Pursuant to recent Federal court litigation (discussed previously in TSA emails), USCIS has proposed a new rule for STEM (science, technology, engineering and math) optional practical training (OPT). Basically the new rule will allow for a 24 month extension for STEM graduates to the basic 12 months of OPT provided to most F-1 student graduates. This would give qualifying F-1 students a total of 36 months of OPT.
The proposed rule is similar to the original STEM extension which was invalidated by the District Court in the D.C. Circuit in August 2015. For example, the F-1 student’s employer must be enrolled in the E-Verify program for the I-9 Employers’ Sanctions requirements. The proposed rule continues, and to some extent expands, the notification requirements for F-1 students and their employers regarding changing addresses, employers, and names, among others.

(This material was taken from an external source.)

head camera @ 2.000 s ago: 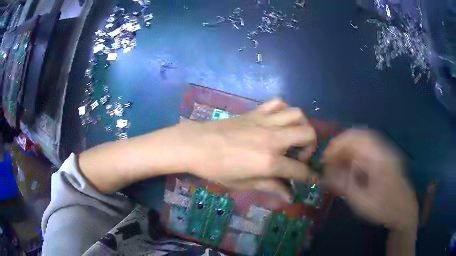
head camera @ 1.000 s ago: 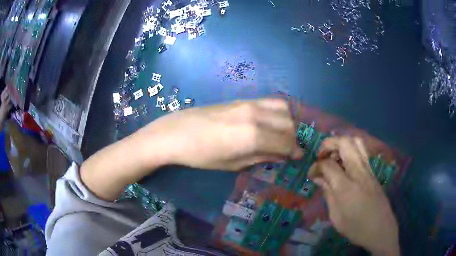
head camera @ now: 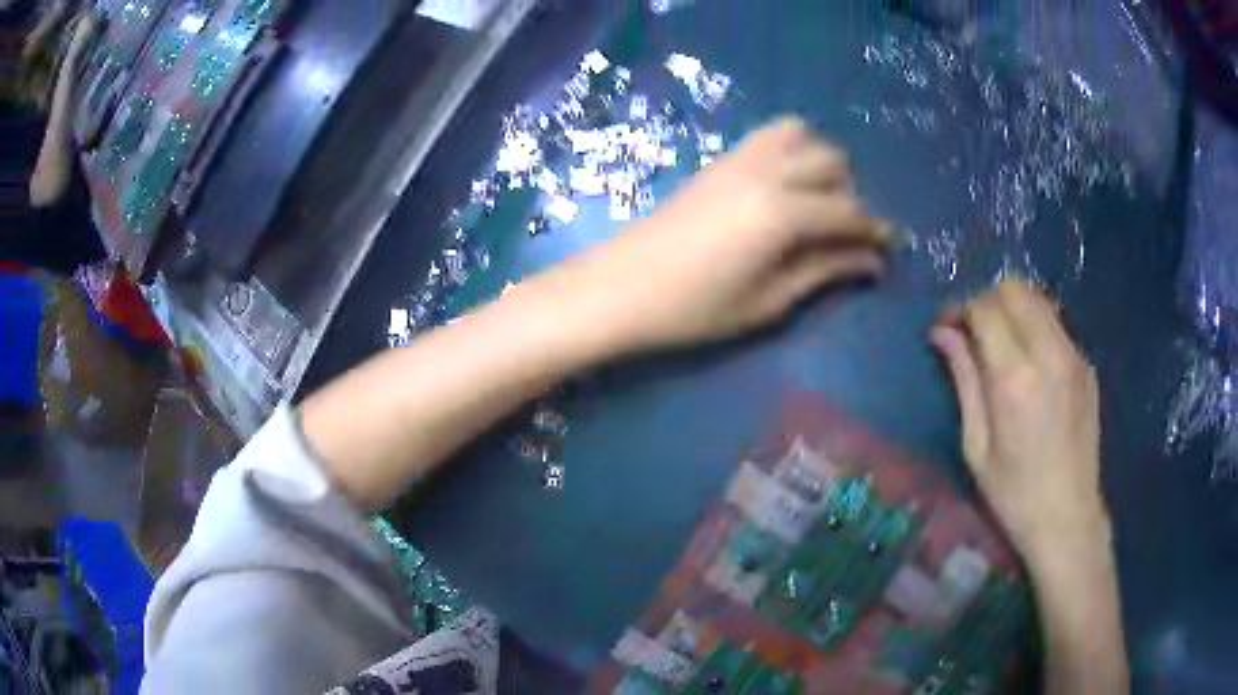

The proposed rule also contains several new aspects, some of which are troublesome at best although they are presented as positive changes. For example, the basic requirement for all OPT grants is that the employment must be related to the degree just received. The old rule continued that requirement so that the STEM extension was also required to be based on the most recent degree. The proposed rule appears to help F-1 students in OPT by allowing the STEM extension for a “previous” degree. For example, if the F-1 student’s most recent degree is in Accounting, but she also has a previous degree in Engineering, in theory the STEM extension would be available. However, in practice this raises a serious concern: since the original grant of OPT must still be related to the most recent degree (Accounting in this example), the student would be required to find a new employer in the field of Engineering in order to obtain the STEM extension. Put another way, if the student knows the STEM extension is available based on her Engineering degree, she would still have to work the first 12 months of OPT in Accounting.

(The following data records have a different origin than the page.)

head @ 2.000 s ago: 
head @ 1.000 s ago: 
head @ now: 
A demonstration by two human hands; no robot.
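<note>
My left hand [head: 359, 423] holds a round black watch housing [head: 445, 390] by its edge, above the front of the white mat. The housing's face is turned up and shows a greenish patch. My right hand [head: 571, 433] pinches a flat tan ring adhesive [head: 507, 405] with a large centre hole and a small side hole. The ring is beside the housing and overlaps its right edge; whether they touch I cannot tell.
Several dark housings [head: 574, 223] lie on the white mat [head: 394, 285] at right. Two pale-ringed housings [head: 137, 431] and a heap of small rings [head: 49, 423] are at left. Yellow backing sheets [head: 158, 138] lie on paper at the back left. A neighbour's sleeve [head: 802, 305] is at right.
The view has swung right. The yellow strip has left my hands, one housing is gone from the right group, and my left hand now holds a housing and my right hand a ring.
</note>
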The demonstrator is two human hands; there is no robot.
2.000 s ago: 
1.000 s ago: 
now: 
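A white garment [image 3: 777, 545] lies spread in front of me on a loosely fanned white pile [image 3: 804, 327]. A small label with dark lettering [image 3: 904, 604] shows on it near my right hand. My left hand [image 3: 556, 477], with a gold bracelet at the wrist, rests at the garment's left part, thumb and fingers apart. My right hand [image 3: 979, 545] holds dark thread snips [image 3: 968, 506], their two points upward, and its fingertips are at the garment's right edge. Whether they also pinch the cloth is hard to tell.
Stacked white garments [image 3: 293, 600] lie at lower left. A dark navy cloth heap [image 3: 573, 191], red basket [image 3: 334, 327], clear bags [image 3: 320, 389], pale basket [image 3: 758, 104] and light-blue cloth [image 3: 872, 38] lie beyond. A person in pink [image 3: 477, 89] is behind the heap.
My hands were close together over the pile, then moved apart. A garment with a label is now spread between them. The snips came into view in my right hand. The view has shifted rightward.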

The proposed rule also creates a new requirement called the Mentoring and Training Plan (MTP). This plan has numerous requirements, all of which create new burdens for the STEM OPT employer, with perhaps the most troublesome being the requirement that an evaluation of the F-1 student’s progress under the MTP must be prepared at least every six months of employment during the 24 month extension. Therefore, in addition to the requirement that the MTP be prepared and submitted to the student’s most recent school before receiving the school’s recommendation for the STEM extension, the periodic evaluations must also be prepared and submitted to the school. In short, USCIS is creating new ways for students, and their employers, to violate their status. And it will be interesting to see how the schools’ representatives object to various aspects of the proposed rule based on the tremendous burdens placed on them to assist in maintaining the students’ status up to three years after graduation.
The proposed rule can be found in the Federal Register, Vol. 80, No. 201, at page 63376 (Oct. 19, 2015). Comments must be submitted by Nov. 18, 2015.